# [TASK INSTRUCTIONS]
Working through the entries below, find how many lines include the string "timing"; give only that number.

====

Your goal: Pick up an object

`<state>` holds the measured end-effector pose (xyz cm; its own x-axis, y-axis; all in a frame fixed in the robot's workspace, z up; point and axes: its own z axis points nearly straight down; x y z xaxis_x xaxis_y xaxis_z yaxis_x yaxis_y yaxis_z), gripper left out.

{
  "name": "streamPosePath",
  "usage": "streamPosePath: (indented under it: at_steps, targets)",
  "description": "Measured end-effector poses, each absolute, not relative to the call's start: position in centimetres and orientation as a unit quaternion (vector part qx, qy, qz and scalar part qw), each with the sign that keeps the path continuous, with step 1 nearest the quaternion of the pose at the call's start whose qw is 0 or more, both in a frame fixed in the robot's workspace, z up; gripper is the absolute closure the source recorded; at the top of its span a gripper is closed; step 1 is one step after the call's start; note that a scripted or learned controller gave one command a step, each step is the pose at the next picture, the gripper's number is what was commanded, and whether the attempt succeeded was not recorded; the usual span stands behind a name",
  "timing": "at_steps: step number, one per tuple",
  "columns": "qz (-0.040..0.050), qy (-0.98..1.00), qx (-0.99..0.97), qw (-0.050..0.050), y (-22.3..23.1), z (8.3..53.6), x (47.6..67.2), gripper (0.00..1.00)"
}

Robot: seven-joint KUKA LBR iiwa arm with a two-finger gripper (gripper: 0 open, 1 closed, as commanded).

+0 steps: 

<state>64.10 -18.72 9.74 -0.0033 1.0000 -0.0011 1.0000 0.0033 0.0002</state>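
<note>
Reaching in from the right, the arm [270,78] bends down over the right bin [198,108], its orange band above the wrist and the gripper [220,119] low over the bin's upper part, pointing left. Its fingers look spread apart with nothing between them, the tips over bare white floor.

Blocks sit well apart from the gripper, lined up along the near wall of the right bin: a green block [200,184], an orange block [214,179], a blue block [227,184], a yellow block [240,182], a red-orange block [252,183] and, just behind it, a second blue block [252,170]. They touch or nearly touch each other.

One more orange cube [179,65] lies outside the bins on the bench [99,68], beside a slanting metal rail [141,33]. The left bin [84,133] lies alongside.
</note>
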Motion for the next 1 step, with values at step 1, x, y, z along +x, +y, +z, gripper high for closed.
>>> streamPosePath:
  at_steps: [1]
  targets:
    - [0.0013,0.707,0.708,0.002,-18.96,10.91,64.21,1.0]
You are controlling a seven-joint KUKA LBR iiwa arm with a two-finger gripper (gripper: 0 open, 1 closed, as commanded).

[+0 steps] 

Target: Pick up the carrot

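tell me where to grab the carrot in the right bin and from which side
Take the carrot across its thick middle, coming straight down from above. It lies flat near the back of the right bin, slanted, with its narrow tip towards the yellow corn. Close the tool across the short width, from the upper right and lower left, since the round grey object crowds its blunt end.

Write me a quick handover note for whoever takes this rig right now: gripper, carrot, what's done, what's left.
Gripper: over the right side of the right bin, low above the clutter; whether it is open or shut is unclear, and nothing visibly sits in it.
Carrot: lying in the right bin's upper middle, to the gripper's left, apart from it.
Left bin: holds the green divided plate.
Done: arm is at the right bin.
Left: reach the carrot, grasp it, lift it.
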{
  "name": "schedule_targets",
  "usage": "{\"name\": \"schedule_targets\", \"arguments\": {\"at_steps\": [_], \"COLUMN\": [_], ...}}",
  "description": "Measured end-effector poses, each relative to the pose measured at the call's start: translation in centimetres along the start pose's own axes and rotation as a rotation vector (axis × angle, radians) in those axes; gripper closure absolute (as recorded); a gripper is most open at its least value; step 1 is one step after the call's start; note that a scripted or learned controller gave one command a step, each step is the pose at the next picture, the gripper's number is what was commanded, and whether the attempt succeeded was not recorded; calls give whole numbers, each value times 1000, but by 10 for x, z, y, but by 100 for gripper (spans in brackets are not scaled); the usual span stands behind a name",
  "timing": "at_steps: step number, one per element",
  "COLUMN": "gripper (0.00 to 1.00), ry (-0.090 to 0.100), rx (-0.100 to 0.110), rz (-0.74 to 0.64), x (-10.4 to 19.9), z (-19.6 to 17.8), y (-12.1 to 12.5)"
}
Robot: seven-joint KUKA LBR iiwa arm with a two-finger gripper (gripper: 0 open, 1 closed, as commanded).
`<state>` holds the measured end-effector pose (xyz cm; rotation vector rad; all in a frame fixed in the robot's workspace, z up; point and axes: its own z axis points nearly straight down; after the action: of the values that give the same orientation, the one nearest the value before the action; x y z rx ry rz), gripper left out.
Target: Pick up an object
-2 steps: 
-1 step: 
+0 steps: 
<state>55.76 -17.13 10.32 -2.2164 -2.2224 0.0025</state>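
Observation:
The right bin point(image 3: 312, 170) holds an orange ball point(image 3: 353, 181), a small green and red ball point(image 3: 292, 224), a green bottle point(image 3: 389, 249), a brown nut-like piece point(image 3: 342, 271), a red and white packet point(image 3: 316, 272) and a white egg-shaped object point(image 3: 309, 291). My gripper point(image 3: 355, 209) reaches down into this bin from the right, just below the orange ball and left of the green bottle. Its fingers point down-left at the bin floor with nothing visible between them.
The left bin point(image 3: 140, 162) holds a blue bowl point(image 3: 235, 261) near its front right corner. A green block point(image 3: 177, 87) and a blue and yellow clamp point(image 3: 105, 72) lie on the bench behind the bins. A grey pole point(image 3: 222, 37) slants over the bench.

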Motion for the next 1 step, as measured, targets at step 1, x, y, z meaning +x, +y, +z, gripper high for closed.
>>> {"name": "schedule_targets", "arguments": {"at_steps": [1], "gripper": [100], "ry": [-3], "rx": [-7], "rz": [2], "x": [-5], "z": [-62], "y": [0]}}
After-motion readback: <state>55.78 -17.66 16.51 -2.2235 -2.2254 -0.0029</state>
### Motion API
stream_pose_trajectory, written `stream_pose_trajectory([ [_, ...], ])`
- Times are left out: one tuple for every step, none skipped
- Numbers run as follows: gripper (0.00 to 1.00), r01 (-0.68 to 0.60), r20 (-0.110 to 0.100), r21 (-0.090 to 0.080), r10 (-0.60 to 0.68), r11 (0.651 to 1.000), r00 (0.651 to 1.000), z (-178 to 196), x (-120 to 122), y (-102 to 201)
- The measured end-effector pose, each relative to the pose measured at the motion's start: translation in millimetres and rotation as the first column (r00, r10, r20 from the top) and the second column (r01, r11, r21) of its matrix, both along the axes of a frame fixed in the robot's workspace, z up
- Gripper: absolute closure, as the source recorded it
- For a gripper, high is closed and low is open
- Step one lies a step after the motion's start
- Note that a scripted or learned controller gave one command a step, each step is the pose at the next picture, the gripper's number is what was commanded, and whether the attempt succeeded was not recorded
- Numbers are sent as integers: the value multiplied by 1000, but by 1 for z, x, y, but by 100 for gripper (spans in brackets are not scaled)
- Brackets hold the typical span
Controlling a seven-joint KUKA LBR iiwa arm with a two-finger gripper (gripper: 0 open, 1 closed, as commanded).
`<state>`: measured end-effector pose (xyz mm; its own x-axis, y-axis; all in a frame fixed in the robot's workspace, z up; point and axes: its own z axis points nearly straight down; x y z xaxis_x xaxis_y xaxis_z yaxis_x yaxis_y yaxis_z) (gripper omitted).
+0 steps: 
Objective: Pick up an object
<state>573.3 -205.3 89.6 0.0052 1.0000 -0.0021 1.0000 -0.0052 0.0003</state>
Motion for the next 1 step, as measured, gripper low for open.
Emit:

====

# [THE ANSWER]
2